Video compression is based on so-called Adaptive Orthogonal Transform, Huffman coding, zero-run coding and halfpel motion compensation. AOT means decomposing block into several orthogonal bases and coding just those bases positions in the special matrix (call nest) and scaling coefficients.

Frame data is split into chunks, each of them containing data of the same type (DC values, zero run values etc). Some of those data chunks are coupled together, so one data chunk contains Huffman tree definition used in several other data sources (e.g. DC values for all planes use the definition stored in luma DC data, there's single tree definition for motion vector components, all zero-run data sources rely on single tree definition as well). There's one special data source used for raw block coefficients and basis parameters that stores only bytes and 16-bit values and thus has no tree definition.

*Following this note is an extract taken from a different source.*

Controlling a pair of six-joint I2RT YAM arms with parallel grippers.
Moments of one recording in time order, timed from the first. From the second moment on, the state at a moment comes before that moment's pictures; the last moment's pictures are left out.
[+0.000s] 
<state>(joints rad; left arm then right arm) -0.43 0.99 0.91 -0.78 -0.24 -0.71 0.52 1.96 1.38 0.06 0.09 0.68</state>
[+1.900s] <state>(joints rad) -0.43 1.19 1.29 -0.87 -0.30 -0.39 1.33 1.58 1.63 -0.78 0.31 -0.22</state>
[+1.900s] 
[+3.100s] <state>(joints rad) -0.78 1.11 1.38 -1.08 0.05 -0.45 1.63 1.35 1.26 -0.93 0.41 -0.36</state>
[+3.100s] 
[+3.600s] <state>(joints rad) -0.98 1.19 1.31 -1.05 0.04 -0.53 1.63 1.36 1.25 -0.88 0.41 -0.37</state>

Many block types in plane coded using zero runs: if the decoded coefficient value is zero then you should read the length of the following zero run from the paired tree.

I-frame structure

I-frame header contains the following:

  • DC shift
  • post-transform shift
  • nest parameters
  • offsets to block type and zero run data for both luma and chroma
  • offsets to DC, AOT basis and raw block data for each plane
  • offsets to DC zero run data for each plane

Frame reconstruction involves the following steps:

  • reading transform type for each 4x4 block on each plane
  • decoding block DCs (with simple top and left prediction)
  • reconstructing each block depending on transform
    • type 0 is interpolating block contents from its own DC and DCs of its 4 neighbours (top, left, right and bottom)
    • types 1-5 means combining 1-5 bases selected from the 70x38 nest
    • type 6 is raw block (with coefficients coming from a special data source)
    • type 8 is simple DC-only transform (fill)
    • other types are unused

P- and B-frame structure

P-frames are decoded in the same way as B-frames except that the previous reference frame is also used as the next reference.

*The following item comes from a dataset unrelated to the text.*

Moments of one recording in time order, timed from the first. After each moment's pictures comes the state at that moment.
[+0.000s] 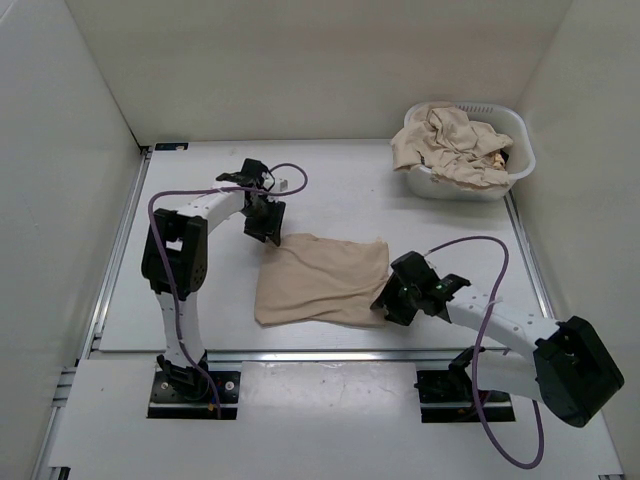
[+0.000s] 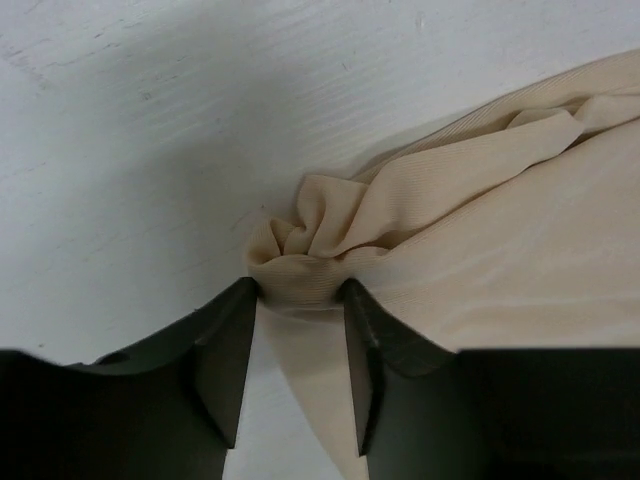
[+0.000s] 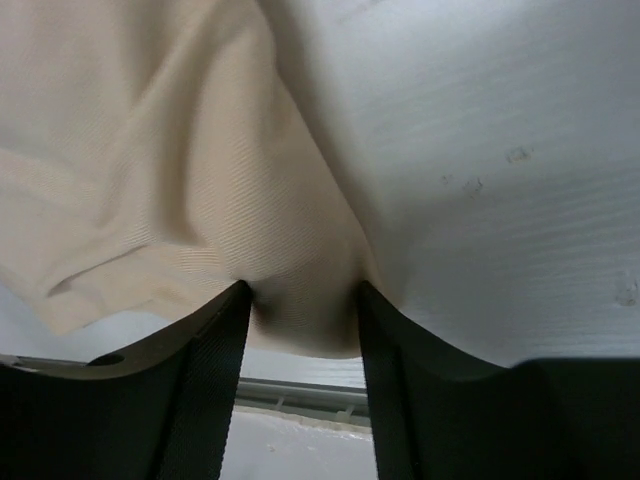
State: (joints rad) left arm -0.30 2.00 1.48 -0.73 0.22 0.00; right arm 0.68 1.14 0.52 -0.46 0.00 1.18
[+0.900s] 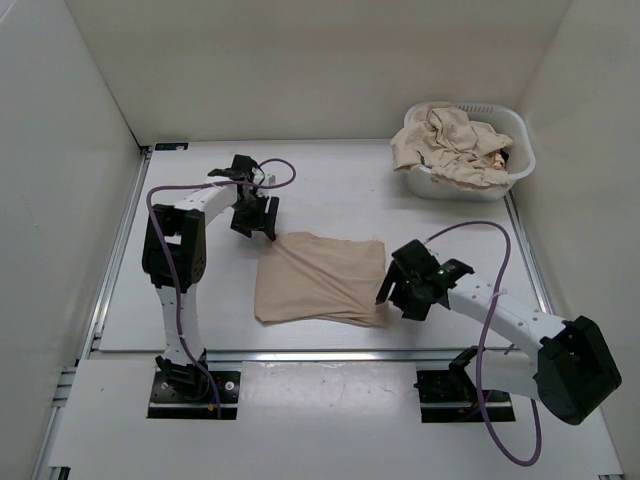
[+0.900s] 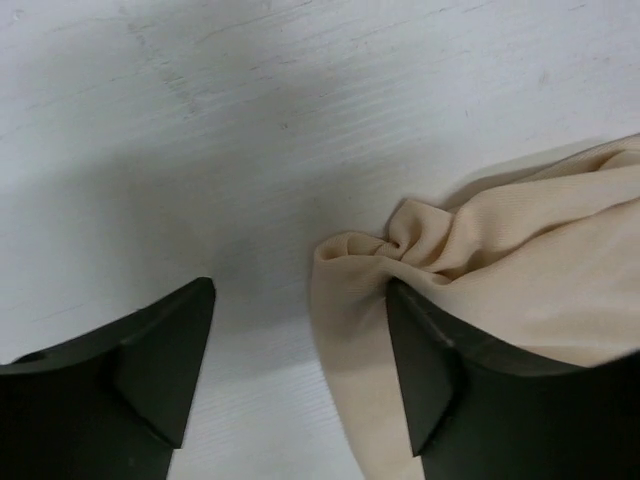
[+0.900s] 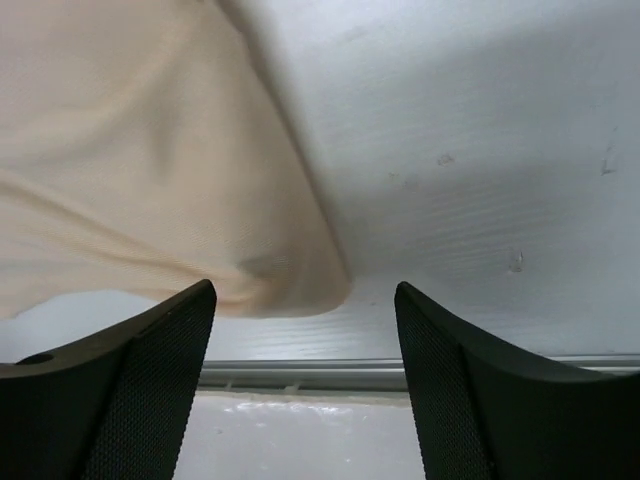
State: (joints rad) left arm -0.23 2.07 1.54 -0.74 0.19 0.00; right arm 0.65 1.16 0.62 -0.65 0.03 1.02
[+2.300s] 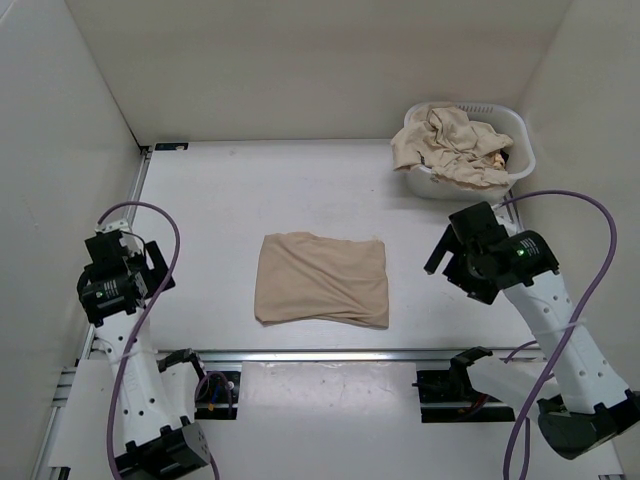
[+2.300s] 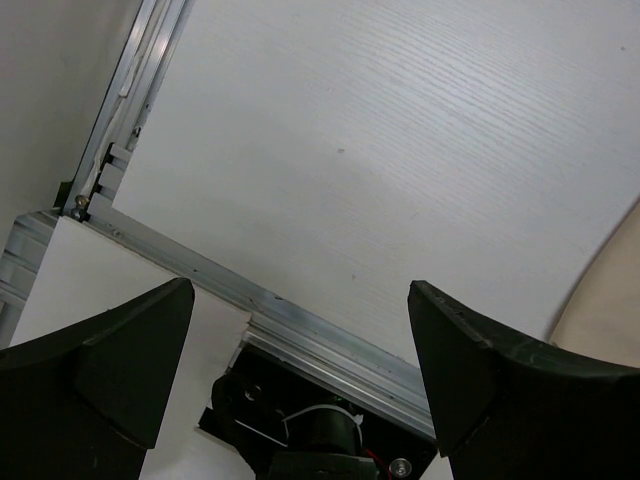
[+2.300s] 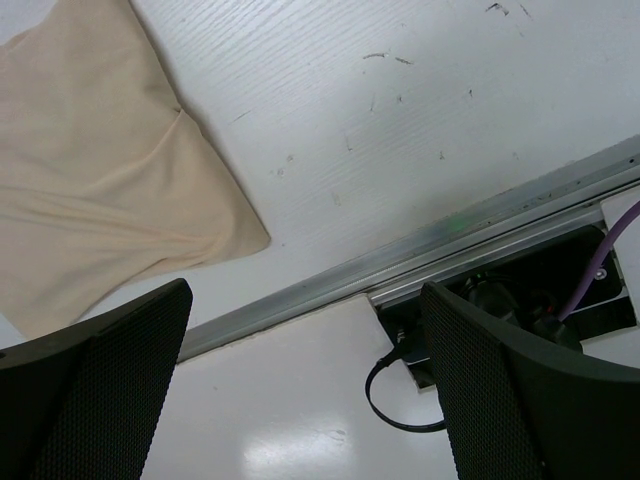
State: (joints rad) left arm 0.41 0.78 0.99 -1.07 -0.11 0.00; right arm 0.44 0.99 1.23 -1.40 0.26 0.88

P- and B-frames contain these data sources in addition to the I-frame data (but there's no DC zero run data):

  • motion vector components
  • MC block type and procedure

Reconstruction is slightly different as well:

  • decode P/B block types
  • decode DC values for intra blocks
  • decode motion block sub-block types
  • if block is intra, decode it the same way as in I-frames
  • otherwise
    • decode halfpel motion vector (there's no MV prediction though)
    • for block type 6 just read raw data, for block type 0 just perform motion compensation, for block types 1-5 perform coefficient reconstruction like in intra frame and add to the motion compensated block.

Audio coding

Formats:

  • 0 - IMA ADPCM (data starts with status word, top 9 bits - predictor, low 7 bits - step)
  • 1 - PCM
  • 4 - simple DPCM (with 8-bit quantiser and one of three step tables to select from)

Games Using H4M

These games use H4M files. Observed format versions are noted where known.